» PROMPT: Please write the data out once more, exactly as it is given.

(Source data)

┌────────

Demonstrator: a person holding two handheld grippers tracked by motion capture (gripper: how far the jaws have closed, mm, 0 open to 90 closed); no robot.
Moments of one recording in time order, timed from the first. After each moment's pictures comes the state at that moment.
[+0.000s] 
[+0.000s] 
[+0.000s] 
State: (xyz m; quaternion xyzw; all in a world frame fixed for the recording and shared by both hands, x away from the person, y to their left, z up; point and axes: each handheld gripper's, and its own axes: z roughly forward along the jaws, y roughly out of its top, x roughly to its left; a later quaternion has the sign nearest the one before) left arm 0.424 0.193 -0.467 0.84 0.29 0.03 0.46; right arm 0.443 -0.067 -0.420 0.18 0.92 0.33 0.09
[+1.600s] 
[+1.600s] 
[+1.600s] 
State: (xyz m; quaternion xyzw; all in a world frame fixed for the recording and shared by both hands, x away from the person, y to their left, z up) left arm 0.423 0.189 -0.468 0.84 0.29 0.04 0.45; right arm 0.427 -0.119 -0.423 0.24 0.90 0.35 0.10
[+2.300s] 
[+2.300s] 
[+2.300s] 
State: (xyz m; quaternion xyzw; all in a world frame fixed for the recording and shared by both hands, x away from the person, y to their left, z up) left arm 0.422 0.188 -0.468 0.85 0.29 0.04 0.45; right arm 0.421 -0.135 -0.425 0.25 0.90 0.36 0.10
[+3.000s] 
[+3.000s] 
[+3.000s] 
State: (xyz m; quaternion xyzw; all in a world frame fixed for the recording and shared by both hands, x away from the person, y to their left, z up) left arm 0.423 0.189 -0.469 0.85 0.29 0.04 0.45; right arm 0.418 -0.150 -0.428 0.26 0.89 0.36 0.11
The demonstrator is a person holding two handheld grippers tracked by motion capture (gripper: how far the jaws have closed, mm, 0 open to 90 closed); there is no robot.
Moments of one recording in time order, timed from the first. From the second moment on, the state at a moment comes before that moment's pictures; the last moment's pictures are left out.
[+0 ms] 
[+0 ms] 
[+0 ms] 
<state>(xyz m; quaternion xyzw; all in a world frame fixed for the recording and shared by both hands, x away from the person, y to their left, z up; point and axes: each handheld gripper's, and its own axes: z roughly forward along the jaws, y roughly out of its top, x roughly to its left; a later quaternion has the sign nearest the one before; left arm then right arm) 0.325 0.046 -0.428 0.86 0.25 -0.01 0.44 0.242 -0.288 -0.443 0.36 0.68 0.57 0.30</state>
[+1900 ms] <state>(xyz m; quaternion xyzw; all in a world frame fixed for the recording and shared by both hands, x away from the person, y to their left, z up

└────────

» PROBLEM SOLUTION:
Demonstrator: a person holding two handheld grippers tracked by motion capture (gripper: how far the jaws have closed, mm, 0 open to 90 closed); no robot.
Moments of one recording in time order, timed from the first. After each moment's pictures comes the state at that moment.
[+0.000s] 
[+0.000s] 
[+0.000s] 
State: (xyz m; quaternion xyzw; all in a world frame fixed for the recording and shared by both hands, x away from the person, y to their left, z up; point and axes: each handheld gripper's, and its own axes: z roughly forward along the jaws, y roughly out of its top, x roughly to its left; a later quaternion has the sign nearest the one before) left arm 0.424 0.193 -0.467 0.84 0.29 0.03 0.46; right arm 0.443 -0.067 -0.420 0.18 0.92 0.33 0.09
[+1.600s] 
[+1.600s] 
[+1.600s] 
State: (xyz m; quaternion xyzw; all in a world frame fixed for the recording and shared by both hands, x away from the person, y to their left, z up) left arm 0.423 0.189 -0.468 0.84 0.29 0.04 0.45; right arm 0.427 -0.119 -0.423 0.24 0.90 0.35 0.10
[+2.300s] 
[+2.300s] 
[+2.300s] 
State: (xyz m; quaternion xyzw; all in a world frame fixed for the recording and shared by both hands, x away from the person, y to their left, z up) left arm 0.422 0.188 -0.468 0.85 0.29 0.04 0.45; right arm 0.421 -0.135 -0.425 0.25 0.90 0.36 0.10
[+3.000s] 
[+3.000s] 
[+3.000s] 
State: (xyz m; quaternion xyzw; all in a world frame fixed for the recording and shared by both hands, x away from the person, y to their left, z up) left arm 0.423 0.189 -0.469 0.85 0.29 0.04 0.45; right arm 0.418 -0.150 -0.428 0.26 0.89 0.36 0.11
The demonstrator is a person holding two handheld grippers tracked by motion capture (gripper: how far the jaws have closed, mm, 0 open to 90 closed); there is no robot.
Moments of one recording in time order, timed from the first. From the second moment on, the state at a moment comes before that moment's pictures; the last moment's pictures are left out.
[+0 ms] 
[+0 ms] 
[+0 ms] 
<state>(xyz m; quaternion xyzw; all in a world frame fixed for the recording and shared by both hands, x away from the person, y to their left, z up; point and axes: each handheld gripper's, and its own axes: z roughly forward along the jaws, y roughly out of its top, x roughly to its left; a later quaternion has the sign nearest the one before; left arm then right arm) 0.325 0.046 -0.428 0.86 0.25 -0.01 0.44 0.242 -0.288 -0.443 0.36 0.68 0.57 0.30</state>
[+1900 ms] <state>(xyz m; quaternion xyzw; all in a world frame fixed for the recording and shared by both hands, x away from the person, y to their left, z up

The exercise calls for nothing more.